"As a result, we do find that we face a shortage of older, more seasoned developers. And it's not because we don't want older candidates. It's often because the older candidates haven't successfully modernized their developer skills.' "
I think us older developers bring a lot to the table young padawan.
First of all, development isn't just about coding and what languages/skills you know. How you USE those skills is important and comes with experience.
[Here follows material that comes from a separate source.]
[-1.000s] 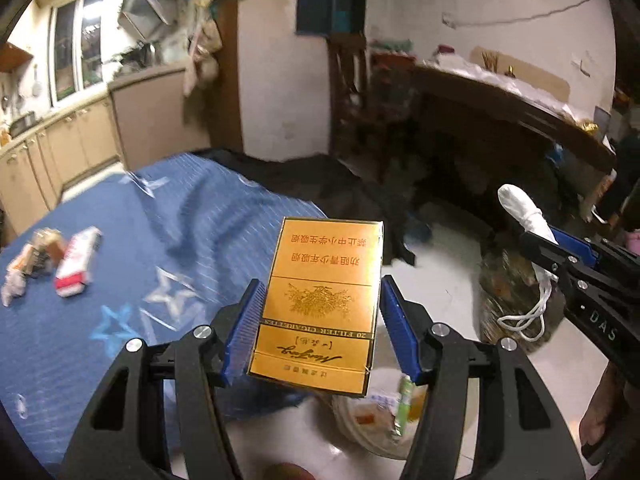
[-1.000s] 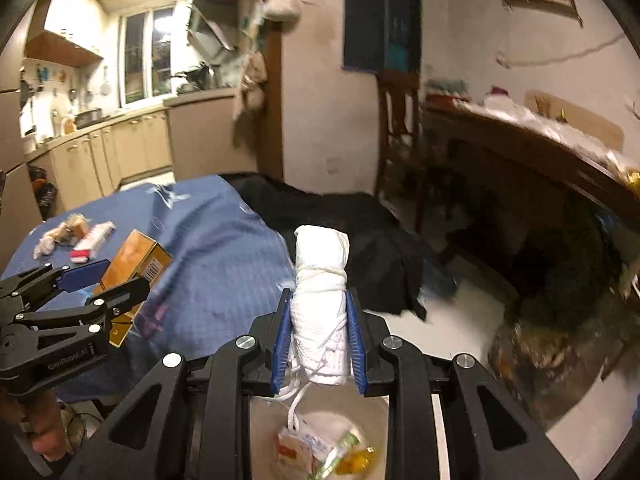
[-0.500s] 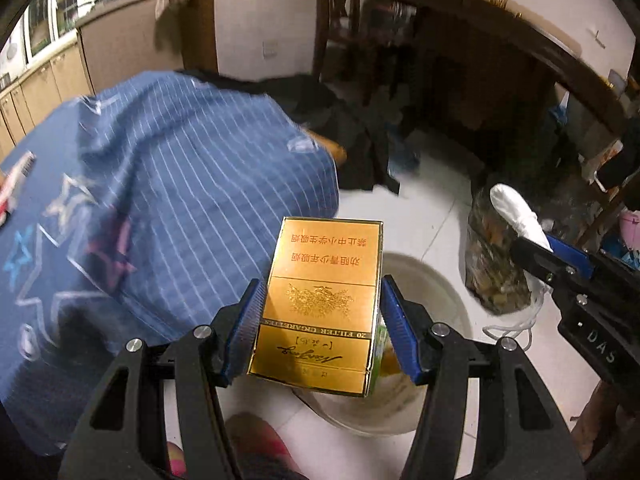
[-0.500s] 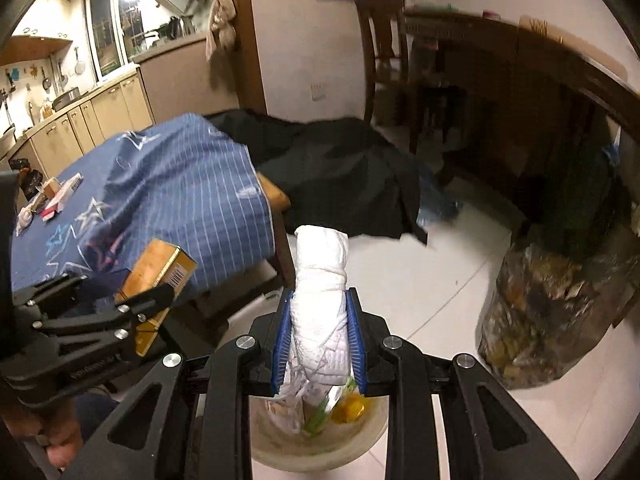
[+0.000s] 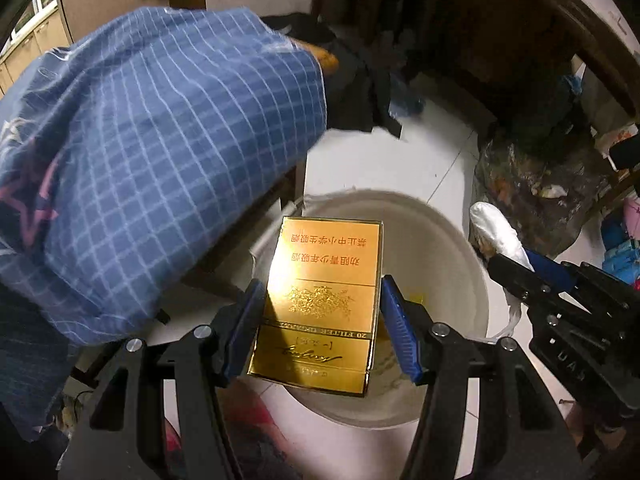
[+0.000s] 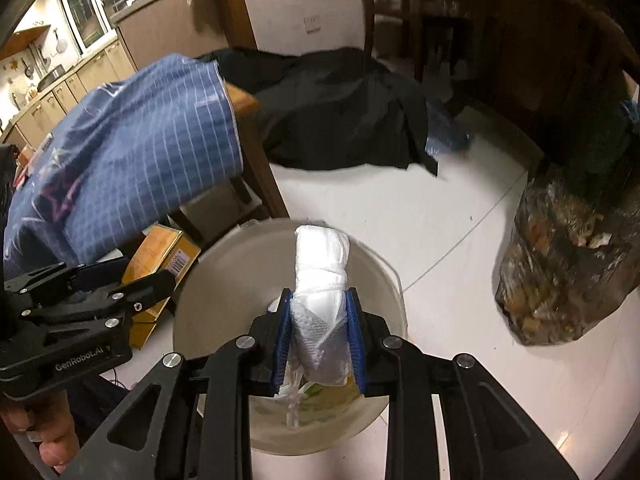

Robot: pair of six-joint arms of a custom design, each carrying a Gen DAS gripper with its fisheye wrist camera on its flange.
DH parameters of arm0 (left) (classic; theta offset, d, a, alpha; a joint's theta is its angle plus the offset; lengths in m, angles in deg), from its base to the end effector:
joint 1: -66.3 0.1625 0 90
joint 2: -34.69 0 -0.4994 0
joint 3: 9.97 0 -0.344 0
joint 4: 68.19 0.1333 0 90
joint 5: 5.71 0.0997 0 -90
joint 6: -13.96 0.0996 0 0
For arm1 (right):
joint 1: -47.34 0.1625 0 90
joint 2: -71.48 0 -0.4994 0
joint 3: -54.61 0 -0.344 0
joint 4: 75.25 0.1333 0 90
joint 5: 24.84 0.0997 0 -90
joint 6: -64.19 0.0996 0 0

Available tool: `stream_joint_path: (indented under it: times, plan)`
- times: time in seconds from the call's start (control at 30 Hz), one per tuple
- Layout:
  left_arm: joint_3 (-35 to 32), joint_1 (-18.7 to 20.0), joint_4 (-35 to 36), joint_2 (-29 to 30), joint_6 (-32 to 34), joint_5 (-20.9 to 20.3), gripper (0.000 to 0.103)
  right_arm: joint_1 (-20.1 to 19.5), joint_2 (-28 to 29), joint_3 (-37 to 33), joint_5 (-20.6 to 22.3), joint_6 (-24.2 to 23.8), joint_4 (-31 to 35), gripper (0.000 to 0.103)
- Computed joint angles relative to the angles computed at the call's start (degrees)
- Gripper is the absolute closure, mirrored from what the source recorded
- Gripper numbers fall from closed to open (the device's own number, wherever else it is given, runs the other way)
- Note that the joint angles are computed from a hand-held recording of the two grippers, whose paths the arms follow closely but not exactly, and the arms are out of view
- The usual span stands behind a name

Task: Collect trash
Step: 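Open the left tool to drop the gold box while the right tool drops the tissue into the bucket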

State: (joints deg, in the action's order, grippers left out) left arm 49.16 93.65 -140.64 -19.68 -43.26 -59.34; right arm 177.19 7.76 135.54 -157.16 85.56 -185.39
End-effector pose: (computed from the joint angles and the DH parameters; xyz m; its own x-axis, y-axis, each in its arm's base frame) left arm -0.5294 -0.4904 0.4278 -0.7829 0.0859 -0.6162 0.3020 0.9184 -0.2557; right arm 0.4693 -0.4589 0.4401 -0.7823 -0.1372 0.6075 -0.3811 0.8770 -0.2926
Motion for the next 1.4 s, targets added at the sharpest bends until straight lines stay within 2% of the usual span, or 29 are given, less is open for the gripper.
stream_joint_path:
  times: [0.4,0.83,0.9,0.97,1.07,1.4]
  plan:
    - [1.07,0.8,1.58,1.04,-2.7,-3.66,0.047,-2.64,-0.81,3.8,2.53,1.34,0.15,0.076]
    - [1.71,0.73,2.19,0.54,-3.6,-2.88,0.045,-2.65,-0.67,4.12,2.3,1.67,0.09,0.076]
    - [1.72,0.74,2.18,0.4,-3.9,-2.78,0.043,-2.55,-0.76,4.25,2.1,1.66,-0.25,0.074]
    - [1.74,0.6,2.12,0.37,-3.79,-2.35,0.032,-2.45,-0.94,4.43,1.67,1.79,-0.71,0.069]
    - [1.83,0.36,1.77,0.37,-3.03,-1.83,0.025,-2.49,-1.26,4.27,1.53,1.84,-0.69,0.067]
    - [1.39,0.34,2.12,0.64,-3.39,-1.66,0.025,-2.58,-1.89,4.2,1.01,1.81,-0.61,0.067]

Countless times I start a new job or contract and see younger developers making the same mistakes with the following:
Insufficient or non-existant logging.
Bogus error messages ( HTTP 500 anyone? ) or no error handling at all
Bad SQL and File system I/O leading to performance issue.
Over reliance on tools to generate code/in-ability to understand generated code.
No bug tracking.
Poor source control or no source control.
Lack of testing methodology/skills - nobody wants to QA, only unit testing.
Poor change management - things thrown into production.
Secondly, Wow, really? We don't learn new skills? I am in my 40's and I frequently encounter developers in their 60's and 70's still out there coding with modern languages. As for myself, I'm in my mid 40's and I've only managed to learn and use and put into production code written with the following languages: ( Note I still like to work in the yard and do things outside of work. )
Cobol,
C,
C#
C++
Java,
Java Script
Python
Visual Basic
Various Unix shell scripts ( SH, KSH, Bash )
I also know HTML/CSS well enough to build a web site, I just don't really like web side programming - I'm more of a server side developer.
I have also done some coding in the following languages and tools but decided not to use them either because I didn't like them, they are obsolete, or they were not very relevant to the work I am currently doing:
Assembly
Basic
Perl
Ruby/Rails
TCK/TK
Visual Basic
Third, why is being a Google or Facebook considered a sign of success these days? Yes, the salary and benefits might be good, but experience has taught me that usually the only people that really benefit are the founders and the first or second wave of developers. Then everyone "jumps" on and the stock equity gets diluted. Besides, not everyone wants to live on the West coast and spend 1 million for a house and pay some of the highest state taxes in the nation.